§ EXERCISE AIM: Report how many lines in the listing below include the string "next", and write nothing more.

■ ■ ■

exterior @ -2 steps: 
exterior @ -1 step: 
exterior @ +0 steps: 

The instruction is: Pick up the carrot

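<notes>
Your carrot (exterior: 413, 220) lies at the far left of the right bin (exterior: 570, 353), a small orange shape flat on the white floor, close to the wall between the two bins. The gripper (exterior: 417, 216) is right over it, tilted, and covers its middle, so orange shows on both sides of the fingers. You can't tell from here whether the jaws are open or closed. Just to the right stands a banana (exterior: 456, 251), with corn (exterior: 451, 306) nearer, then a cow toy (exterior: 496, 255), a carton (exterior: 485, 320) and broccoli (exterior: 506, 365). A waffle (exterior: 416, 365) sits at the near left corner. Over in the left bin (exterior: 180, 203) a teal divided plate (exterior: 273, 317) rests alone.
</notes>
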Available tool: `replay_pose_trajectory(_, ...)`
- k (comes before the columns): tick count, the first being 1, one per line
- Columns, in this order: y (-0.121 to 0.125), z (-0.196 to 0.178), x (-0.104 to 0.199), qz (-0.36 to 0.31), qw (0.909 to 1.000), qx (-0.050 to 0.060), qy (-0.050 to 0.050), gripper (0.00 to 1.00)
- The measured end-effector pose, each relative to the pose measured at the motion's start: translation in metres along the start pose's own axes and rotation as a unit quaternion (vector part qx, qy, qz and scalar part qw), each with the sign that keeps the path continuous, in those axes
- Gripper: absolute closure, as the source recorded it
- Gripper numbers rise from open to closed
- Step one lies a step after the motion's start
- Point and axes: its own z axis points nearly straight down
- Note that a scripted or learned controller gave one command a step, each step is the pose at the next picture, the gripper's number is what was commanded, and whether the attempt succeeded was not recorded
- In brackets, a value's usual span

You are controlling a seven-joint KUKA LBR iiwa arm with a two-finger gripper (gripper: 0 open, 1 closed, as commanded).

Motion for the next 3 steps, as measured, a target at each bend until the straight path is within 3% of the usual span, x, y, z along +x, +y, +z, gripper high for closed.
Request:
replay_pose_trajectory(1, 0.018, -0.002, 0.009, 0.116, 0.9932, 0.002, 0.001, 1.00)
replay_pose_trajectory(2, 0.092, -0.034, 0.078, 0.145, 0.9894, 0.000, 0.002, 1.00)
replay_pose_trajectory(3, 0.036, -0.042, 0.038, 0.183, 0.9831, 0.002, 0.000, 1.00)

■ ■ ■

§ TASK SOLUTION: 2